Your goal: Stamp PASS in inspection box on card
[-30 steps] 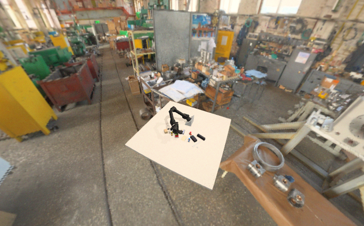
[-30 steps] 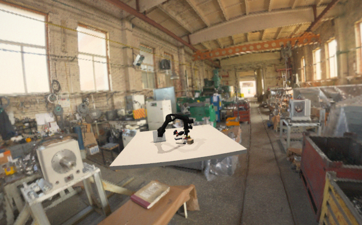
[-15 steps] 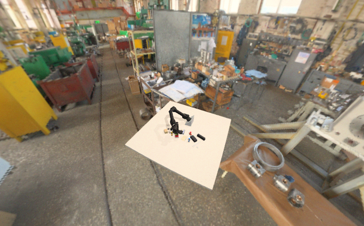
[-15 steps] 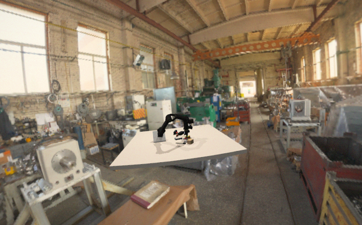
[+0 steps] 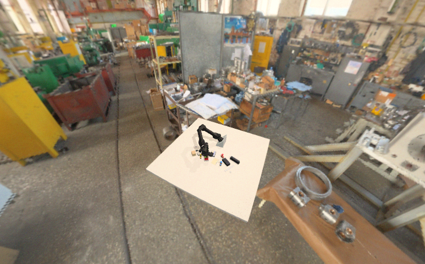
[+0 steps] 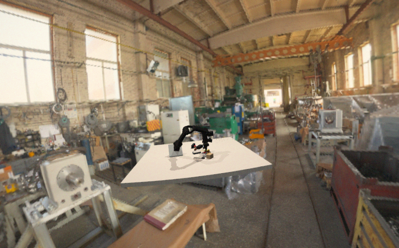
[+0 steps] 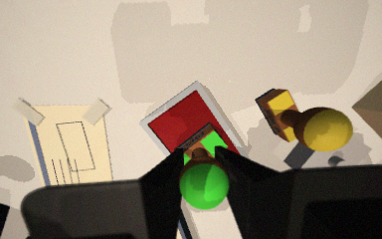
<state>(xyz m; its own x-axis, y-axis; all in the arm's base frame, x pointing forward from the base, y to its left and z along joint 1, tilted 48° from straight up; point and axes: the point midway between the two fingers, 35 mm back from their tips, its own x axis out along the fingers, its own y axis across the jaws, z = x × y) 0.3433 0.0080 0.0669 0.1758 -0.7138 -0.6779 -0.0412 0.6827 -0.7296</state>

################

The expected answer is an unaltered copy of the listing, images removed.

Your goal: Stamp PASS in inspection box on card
[-30 steps] 
[-30 steps] 
[-15 steps] 
[-15 steps] 
[+0 steps] 
[+0 steps] 
[+0 steps] 
<state>(xyz m; its own x-axis, y-axis; all in the arm's base frame, x pointing forward from the base, y to its left and z along joint 1, tilted 48° from straight up; point and axes: the point midway between the two fingers, 35 mm back from their tips, its own x axis out along the fingers, its own y axis across the jaws, z = x × y) 0.3433 0.0080 0.0669 0.1758 -0.7138 -0.6779 -0.0412 0.6827 -0.7296</state>

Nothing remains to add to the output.